American artist (1922–2018)

Thomas Boutis (1922 – 2018) was an American artist, known as an abstract expressionist with a love of color. He primarily worked in painting, drawing, collage, watercolor, and printmaking.

== Biography ==
Tom Boutis was born in 1922 in New York City to parents from Kastoria, Greece. He worked as a Federal Art Project artist. Boutis was drafted by the United States Army in 1943. Boutis attended Cooper Union and graduated in 1948. He was a friend of Vincent DaCosta Smith and in the early 1950s Boutis influenced Smith's early career as an artist. His first solo art show was in January 1955 at Zabriskie Gallery in New York City.

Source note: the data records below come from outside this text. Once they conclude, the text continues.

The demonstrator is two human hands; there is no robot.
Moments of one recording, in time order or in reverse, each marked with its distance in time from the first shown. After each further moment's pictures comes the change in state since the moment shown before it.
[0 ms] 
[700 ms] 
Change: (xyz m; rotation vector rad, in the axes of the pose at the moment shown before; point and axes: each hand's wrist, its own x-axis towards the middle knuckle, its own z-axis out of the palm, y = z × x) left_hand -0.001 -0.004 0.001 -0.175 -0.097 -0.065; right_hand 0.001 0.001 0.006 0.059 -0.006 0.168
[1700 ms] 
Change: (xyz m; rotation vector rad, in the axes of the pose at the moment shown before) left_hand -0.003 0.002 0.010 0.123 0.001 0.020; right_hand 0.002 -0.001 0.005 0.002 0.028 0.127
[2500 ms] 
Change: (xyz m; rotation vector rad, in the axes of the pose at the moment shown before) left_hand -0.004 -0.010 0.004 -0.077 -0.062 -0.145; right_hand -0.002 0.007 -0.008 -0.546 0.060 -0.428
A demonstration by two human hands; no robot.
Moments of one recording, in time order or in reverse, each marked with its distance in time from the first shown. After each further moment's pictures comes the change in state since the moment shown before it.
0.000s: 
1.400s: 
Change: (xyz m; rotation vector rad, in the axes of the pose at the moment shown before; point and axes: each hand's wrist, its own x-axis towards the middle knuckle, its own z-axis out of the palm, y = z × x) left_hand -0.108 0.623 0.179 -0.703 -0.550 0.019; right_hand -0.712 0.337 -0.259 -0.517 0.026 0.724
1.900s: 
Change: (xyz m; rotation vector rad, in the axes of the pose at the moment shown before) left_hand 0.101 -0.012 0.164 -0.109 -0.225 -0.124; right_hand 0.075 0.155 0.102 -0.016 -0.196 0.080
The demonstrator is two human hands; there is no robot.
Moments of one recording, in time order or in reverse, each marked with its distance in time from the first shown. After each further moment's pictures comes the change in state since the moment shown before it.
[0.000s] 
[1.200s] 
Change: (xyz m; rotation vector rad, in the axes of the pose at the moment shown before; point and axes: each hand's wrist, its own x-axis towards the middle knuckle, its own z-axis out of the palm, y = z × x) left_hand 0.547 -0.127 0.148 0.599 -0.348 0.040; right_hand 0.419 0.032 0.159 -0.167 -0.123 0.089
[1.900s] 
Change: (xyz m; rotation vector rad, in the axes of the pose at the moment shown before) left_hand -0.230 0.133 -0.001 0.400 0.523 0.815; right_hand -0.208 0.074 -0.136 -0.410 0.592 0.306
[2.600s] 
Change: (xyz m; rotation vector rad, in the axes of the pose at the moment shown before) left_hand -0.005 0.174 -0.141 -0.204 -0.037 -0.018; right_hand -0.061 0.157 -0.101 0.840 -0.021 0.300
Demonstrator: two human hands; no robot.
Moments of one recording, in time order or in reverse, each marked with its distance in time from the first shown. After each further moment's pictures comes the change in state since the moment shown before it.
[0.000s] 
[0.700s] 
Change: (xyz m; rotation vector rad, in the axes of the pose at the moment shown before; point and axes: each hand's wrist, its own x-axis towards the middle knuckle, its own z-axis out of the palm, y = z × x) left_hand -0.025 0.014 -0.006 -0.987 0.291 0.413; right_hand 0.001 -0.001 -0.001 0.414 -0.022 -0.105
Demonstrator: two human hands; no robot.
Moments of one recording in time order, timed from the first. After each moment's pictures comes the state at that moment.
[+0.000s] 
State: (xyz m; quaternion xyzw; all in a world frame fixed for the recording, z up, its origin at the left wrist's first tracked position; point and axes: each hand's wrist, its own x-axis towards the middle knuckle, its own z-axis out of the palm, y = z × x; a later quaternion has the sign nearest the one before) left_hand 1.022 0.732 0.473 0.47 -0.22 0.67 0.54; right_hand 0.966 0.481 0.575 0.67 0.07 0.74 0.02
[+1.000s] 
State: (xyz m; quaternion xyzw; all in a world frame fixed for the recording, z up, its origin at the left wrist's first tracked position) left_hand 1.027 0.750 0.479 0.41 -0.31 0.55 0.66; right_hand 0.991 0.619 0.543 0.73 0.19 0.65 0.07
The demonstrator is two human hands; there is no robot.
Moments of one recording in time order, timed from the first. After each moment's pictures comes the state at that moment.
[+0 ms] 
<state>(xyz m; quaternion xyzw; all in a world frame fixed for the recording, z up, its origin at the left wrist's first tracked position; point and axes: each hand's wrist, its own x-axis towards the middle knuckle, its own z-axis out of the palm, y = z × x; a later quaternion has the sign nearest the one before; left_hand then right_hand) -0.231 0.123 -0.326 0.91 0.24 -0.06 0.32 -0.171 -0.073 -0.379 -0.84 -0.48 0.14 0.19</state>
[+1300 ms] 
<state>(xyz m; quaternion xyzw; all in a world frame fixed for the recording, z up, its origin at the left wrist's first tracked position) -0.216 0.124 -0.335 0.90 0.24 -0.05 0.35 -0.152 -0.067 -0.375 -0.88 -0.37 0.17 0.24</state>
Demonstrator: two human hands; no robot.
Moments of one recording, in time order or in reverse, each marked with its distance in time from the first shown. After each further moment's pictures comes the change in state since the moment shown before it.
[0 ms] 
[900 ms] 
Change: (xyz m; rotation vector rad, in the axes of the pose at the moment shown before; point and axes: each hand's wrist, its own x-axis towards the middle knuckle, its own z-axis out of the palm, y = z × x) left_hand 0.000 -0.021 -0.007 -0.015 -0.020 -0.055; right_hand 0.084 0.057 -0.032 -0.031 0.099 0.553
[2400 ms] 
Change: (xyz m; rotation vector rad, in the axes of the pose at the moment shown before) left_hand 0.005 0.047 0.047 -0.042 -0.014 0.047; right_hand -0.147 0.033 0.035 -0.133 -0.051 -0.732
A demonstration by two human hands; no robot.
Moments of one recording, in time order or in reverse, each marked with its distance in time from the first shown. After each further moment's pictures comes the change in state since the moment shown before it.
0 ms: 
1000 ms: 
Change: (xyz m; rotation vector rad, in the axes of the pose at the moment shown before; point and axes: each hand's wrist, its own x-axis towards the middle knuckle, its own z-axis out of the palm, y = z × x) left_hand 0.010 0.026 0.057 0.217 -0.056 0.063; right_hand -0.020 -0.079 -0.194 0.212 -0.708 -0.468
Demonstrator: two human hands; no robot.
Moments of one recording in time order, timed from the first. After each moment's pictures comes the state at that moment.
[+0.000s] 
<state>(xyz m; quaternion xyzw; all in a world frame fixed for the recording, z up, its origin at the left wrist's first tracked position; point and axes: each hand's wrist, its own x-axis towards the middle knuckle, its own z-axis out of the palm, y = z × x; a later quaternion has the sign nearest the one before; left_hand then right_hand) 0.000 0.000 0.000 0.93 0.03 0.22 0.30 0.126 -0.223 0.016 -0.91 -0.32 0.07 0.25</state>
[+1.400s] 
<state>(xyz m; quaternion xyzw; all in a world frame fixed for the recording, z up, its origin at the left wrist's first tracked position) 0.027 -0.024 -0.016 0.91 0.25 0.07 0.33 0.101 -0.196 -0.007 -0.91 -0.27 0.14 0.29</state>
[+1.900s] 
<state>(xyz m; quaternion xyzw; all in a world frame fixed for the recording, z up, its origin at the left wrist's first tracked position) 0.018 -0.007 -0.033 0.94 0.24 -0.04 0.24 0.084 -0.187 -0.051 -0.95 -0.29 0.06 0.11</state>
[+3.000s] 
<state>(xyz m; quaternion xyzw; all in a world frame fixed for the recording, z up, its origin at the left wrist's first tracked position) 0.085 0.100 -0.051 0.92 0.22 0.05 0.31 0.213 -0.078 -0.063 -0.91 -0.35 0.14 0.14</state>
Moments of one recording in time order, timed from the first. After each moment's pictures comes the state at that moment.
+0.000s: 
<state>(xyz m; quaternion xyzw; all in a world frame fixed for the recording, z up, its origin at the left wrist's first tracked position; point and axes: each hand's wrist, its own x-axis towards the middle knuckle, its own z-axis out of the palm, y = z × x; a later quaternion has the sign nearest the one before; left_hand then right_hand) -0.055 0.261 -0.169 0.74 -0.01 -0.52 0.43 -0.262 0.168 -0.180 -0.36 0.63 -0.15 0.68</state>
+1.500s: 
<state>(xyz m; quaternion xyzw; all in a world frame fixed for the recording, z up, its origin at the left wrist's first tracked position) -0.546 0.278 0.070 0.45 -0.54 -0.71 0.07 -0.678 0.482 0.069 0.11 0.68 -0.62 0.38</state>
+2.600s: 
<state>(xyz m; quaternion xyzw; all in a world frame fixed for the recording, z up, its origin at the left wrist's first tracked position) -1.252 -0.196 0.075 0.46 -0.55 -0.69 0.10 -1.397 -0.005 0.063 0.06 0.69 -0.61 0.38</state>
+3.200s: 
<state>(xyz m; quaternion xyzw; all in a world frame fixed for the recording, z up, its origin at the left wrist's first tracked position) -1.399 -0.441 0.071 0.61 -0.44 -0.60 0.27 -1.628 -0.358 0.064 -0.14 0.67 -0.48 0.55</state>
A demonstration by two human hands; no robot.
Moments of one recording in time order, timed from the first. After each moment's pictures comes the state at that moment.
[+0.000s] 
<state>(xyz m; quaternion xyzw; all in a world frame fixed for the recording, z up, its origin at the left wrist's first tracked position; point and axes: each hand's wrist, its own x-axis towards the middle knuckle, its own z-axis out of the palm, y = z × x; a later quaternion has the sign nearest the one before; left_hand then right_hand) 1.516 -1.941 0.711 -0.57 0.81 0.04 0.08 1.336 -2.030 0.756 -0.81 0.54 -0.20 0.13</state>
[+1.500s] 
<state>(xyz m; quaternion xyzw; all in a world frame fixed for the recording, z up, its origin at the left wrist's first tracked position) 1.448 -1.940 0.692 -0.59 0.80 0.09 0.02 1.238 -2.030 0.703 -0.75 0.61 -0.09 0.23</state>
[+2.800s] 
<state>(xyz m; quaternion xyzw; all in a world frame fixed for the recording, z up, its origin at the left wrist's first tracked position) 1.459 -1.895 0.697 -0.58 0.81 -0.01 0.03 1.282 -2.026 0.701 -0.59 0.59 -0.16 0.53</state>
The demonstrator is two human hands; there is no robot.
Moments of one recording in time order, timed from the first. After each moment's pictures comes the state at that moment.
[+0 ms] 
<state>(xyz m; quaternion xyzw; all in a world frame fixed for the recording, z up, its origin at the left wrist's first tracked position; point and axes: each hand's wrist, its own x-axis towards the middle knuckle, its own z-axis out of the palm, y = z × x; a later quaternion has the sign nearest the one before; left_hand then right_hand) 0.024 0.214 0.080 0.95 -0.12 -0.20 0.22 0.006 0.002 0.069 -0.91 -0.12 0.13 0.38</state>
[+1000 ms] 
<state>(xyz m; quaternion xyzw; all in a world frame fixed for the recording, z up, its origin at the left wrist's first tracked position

In the 1950s, with artists from the E 10th Street co-op movement, he established the Area Gallery in New York City which was in operation from 1958 until 1965. The original members of Area Gallery were Tom Boutis, alongside artists John Ireland Collins, Charles Steven DuBack, Joe Fiore, Bernard Langlais, Ed Moses, Daphne Mumford, and Paul Yakovenko. Alongside many of the artist from Area Gallery, Boutis was a founding member of the artist-run Landmark Gallery at 469 Broome Street in SoHo, in operation from 1972 until 1982.

Boutis was a National Academician and member of the National Academy of Design, joining in 1995.

Boutis died on October 29, 2018, at the age of 96.

His work is included in many public museum collections, including Art Institute of Chicago, the Solomon R. Guggenheim Museum archives, the Smithsonian Archives of American Art, among others.